LP : Ce fut pour moi une formidable expérience. La champions league tous les week-end en quelque sorte. C’est un championnat où la qualité et le plaisir du jeu sont essentiels. De plus, être sous les ordres d’un entraineur comme Raynald Denoueix vous marque. Si aujourd’hui, parmi la vingtaine d’entraineurs que j’ai connu durant ma carrière je devais n’en citer qu’un, ce serait lui sans aucune hésitation. Après, la découverte d’un nouveau championnat dans la carrière d’un joueur est une chance, la culture du foot, l’approche de l’entrainement et des matchs, les rapports aux médias, au staff, aux anciens, tout est différent. C’est une expérience qui vous renforce, qui vous apprend à être plus autonome et plus ouvert aux autres.
SBB : Quel est le joueur qui t’a le plus impressionné ?
LP : Sans aucune contestation possible Ronaldinho. Il est capable de faire des choses avec une balle de tennis que j’étais incapable de faire sans ballon sous peine de me faire une entorse du genou !!

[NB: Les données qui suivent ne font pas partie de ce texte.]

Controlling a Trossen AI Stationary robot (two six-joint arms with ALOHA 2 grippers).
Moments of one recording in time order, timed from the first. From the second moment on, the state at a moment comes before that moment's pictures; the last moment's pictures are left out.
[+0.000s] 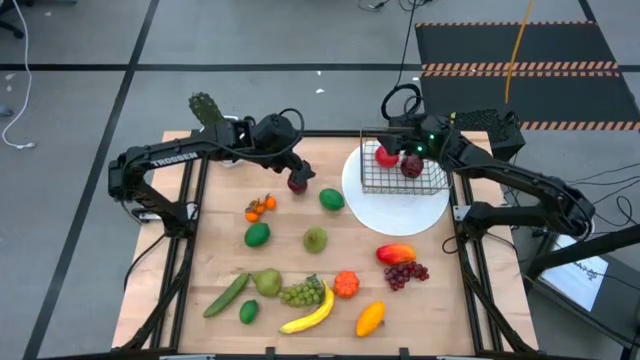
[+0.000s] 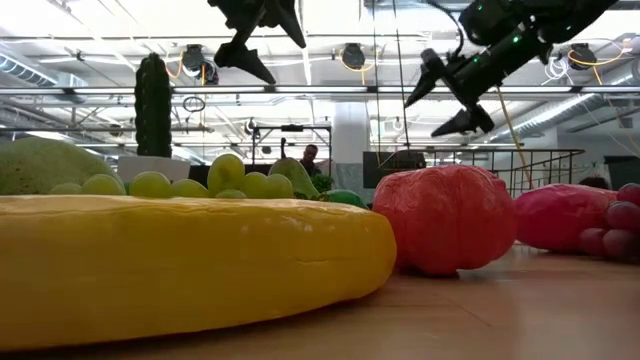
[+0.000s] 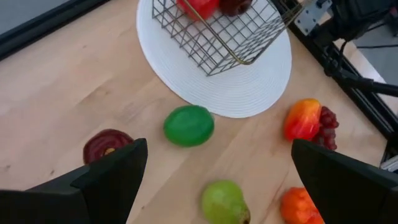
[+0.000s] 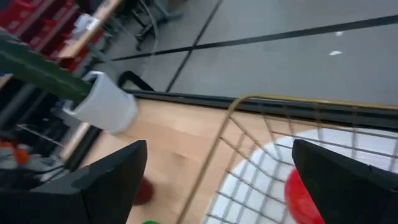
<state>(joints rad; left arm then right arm) 0.27 1.52 1.53 -0.84 0.06 -0.56 -0.67 1.05 0.70 -0.10 0.01 0.69</state>
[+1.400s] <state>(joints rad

SBB : Quel est ton regard sur le sport et le dopage ? Est-ce l’omertà, notamment dans le football ?
LP : Je ne crois pas que ce soit l’Omerta, il y a certainement des abus comme dans tous les sports, mais j’ai le sentiment que la surmédiatisation du football protège en quelque sorte de ce fléau. Les moindres fait et gestes des footballeurs sont analysés, disséqués. Je ne vois donc pas comment ils pourraient passer au travers des mailles des journalistes s’ils étaient dopés. Cette remarque est encore plus vraie à l’étranger où la presse est plus présente et plus véhémente, où chaque club a quasiment son quotidien pro et son quotidien contre. Le duel Barça/Real est ainsi relayé par un duel As/Marca.
SBB : Beaucoup de footballeurs avouent ne pas suivre les matchs et le football en général. La passion du ballon a-t-elle disparu chez les nouvelles générations ?
LP : Je pense en effet que les motivations premières ont un peu évolué, même s’il ne faut pas généraliser. Aujourd’hui certain parents mettent leur enfants en centre de formation avec l’espoir qu’il gagne un jour beaucoup d’argent. L’aspect scolaire passe au second plan, hors très peu parviendront à signer un contrat professionnel.